§ To do
Copy each line of the data beneath in which the word "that" appears.

§ Material for this exercise
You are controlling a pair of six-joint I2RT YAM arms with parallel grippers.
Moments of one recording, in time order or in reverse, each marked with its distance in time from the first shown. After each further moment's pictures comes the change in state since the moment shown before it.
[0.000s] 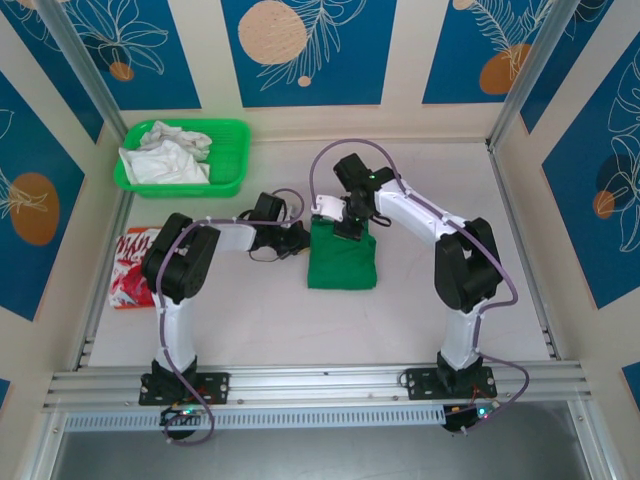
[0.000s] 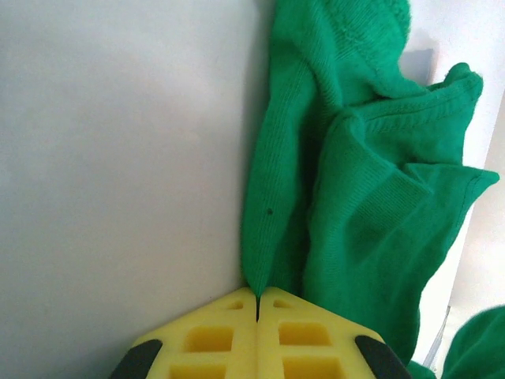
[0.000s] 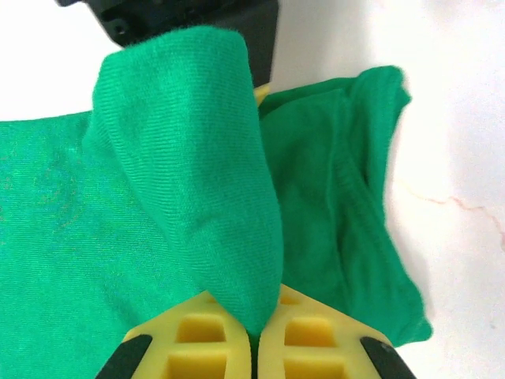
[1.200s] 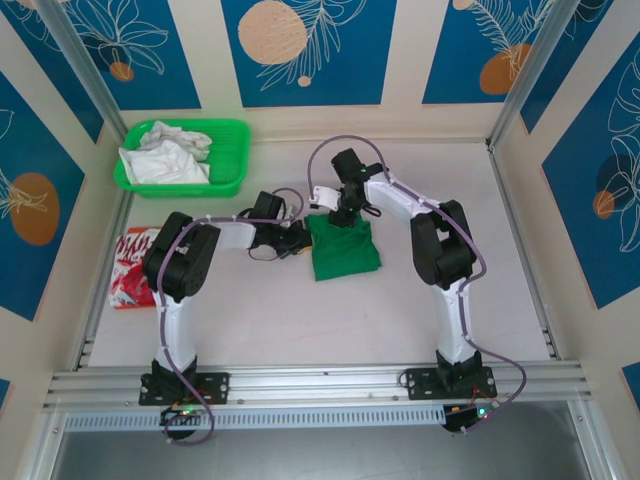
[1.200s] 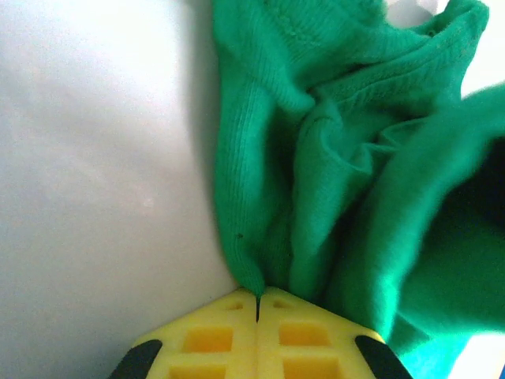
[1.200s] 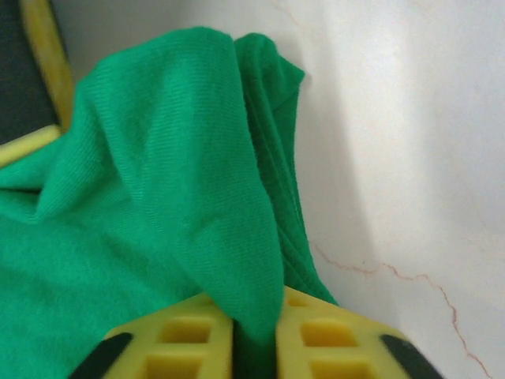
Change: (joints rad) left arm 0.008 0.013 0.019 -0.025 0.027 0.002; right arm -0.055 0.252 0.147 0.139 0.001 -0.051
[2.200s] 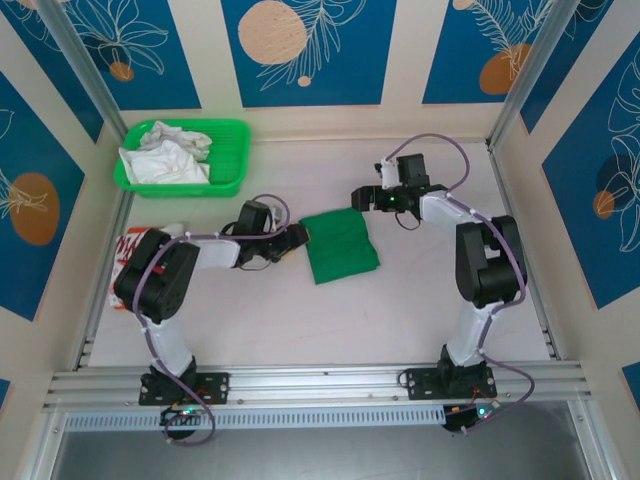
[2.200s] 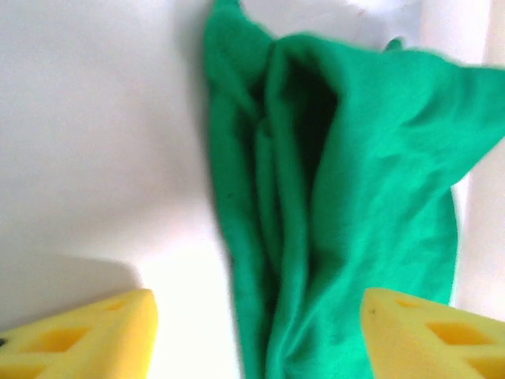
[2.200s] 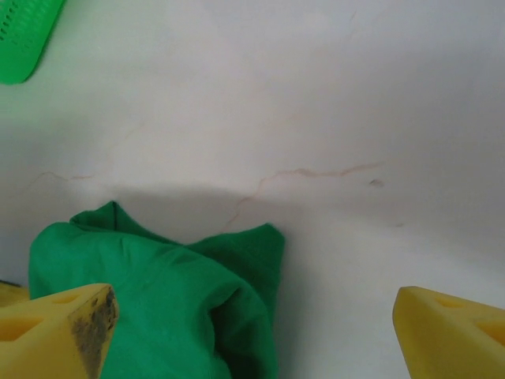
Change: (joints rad) left arm 0.006 -0.232 -0.263 0.212 -0.167 -0.065; right arm -0.259 -0.280 -0.481 0.552 -0.261 1.032
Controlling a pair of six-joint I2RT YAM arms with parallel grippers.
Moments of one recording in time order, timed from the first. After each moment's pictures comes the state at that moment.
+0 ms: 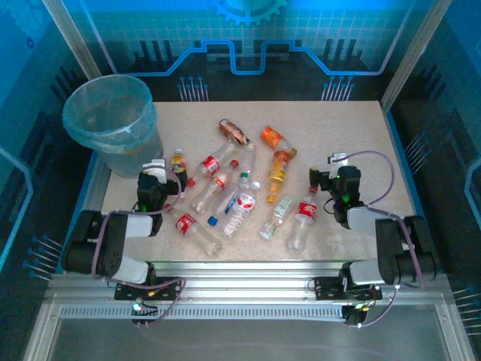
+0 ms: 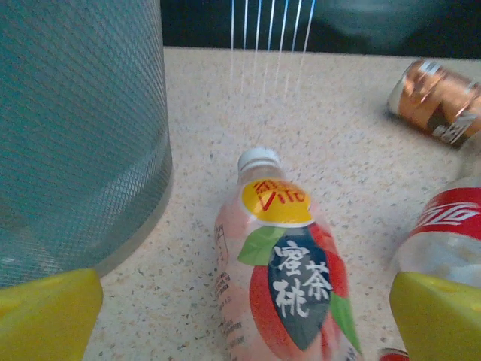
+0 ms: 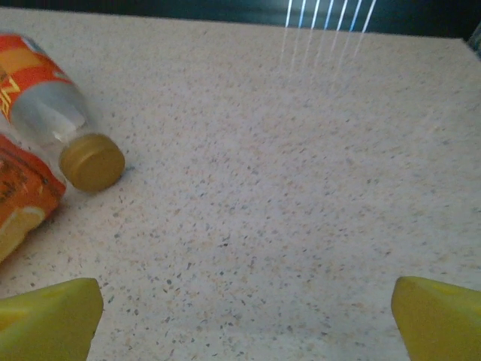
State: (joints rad) left arm -0.04 1.40 0.28 0.83 -0.08 -0.09; right arm 0.07 1.35 0.41 0.52 0.10 -0.02
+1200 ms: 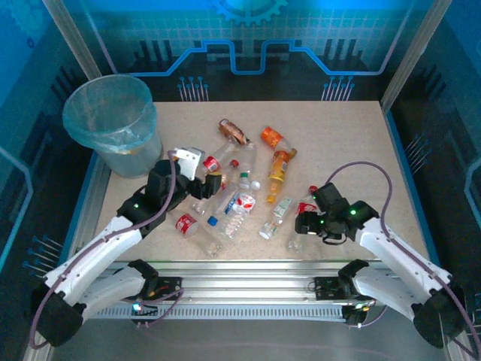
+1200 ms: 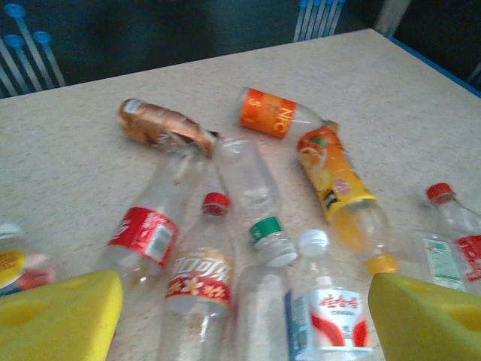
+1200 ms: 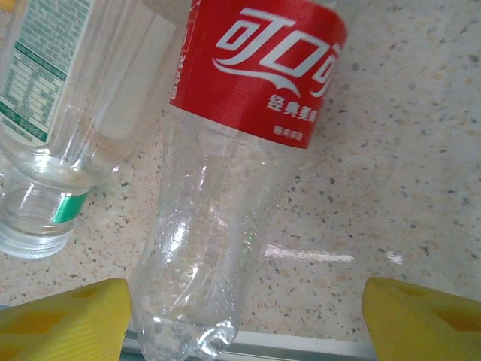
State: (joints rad) left arm -0.52 0.97 0.78 -0.24 -0.02 -0.14; right arm 0.51 0.95 0.67 -0.95 -0.03 0.65
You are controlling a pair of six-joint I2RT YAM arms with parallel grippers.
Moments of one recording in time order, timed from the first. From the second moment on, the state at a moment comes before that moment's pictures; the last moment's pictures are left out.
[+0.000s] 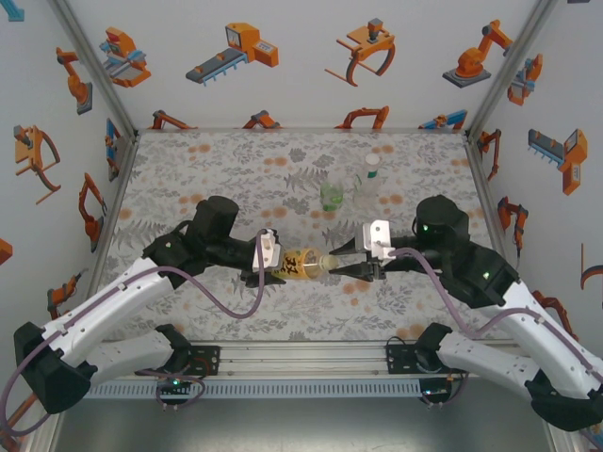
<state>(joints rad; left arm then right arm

§ Written answer
Moments of one recording in time order, timed from the first. After each moment's pictures comes the state at that moment.
Moments of one recording in time order, timed from the first. From the second moment on, the state at a moment comes before that moment's pictures; the last moment's pictures are left out.

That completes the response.